## [Exercise directions]
Nothing in the data may be altered; copy it all exactly.

*** Data section ***

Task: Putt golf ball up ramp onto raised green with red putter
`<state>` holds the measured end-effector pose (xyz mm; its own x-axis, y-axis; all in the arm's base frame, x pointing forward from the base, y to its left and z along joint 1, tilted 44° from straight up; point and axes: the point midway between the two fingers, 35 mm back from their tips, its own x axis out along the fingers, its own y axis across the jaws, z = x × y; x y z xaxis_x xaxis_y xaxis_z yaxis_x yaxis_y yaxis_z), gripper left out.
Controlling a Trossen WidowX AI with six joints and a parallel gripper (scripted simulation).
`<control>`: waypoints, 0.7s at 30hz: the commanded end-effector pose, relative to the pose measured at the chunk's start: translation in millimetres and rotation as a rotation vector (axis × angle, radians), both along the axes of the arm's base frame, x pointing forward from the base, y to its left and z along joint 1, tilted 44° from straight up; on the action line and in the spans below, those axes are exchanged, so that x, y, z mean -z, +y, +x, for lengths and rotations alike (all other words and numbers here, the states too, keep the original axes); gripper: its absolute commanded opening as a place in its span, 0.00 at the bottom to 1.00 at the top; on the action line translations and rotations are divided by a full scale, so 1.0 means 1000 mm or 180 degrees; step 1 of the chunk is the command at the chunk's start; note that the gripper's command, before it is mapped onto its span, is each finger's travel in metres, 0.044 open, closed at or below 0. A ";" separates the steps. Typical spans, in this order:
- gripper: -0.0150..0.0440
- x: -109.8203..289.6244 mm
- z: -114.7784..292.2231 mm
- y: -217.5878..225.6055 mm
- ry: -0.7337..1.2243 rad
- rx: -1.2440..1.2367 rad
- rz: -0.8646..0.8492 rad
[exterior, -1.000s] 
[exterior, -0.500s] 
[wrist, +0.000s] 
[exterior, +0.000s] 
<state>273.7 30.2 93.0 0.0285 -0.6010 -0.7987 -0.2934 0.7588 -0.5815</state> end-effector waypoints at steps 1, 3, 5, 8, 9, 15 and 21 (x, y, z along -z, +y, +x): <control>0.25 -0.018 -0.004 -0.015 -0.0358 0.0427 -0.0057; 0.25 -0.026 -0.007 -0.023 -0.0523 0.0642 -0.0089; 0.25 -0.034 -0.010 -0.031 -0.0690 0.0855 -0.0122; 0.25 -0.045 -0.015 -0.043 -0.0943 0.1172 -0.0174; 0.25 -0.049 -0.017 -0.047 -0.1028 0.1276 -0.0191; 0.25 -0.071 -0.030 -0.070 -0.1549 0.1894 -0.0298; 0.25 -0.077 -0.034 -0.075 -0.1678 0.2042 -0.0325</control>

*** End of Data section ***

## [Result below]
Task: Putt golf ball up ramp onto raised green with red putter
`<state>` holds the measured end-effector pose (xyz mm; its own x-axis, y-axis; all in the arm's base frame, x pointing forward from the base, y to its left and z along joint 1, tilted 44° from straight up; point and axes: the point midway between the two fingers, 35 mm back from their tips, its own x axis out along the fingers, its own y axis across the jaws, z = x × y; x y z xaxis_x xaxis_y xaxis_z yaxis_x yaxis_y yaxis_z), gripper left out.
Controlling a Trossen WidowX AI with six joints and a parallel gripper (scripted simulation).
`<control>`: waypoints, 0.7s at 30hz: the commanded end-effector pose, relative to the pose measured at the chunk's start: translation in millimetres and rotation as a rotation vector (axis × angle, radians), both along the axes of the arm's base frame, x pointing forward from the base, y to its left and z along joint 1, tilted 44° from straight up; on the action line and in the spans below, those axes are exchanged, so that x, y, z mean -z, +y, +x, for lengths and rotations alike (all other words and numbers here, the states too, keep the original axes); gripper: its absolute commanded opening as a place in its span, 0.00 at the bottom to 1.00 at the top; on the action line translations and rotations are divided by a full scale, so 1.0 means 1000 mm or 180 degrees; step 1 of the chunk is the command at the chunk's start; note that the gripper's command, before it is mapped onto its span, is each finger's travel in metres, 0.044 open, closed at or below 0. A ";" separates the steps. Typical spans, in this order:
- gripper: -0.0150..0.0440
- x: -109.8203..289.6244 mm
- z: -114.7784..292.2231 mm
- y: -217.5878..225.6055 mm
- ry: -0.7337..1.2243 rad
- rx: -1.2440..1.2367 rad
- rz: -0.8646..0.8492 rad
[exterior, -1.000s] 
[exterior, -0.500s] 
[wrist, +0.000s] 
[exterior, +0.000s] 
<state>273.7 30.2 93.0 0.0285 -0.6010 -0.7987 -0.2934 0.7588 -0.5815</state> end-effector waypoints at steps 1, 3, 5, 8, 9, 15 and 21 (x, y, z along -z, +y, +x): <control>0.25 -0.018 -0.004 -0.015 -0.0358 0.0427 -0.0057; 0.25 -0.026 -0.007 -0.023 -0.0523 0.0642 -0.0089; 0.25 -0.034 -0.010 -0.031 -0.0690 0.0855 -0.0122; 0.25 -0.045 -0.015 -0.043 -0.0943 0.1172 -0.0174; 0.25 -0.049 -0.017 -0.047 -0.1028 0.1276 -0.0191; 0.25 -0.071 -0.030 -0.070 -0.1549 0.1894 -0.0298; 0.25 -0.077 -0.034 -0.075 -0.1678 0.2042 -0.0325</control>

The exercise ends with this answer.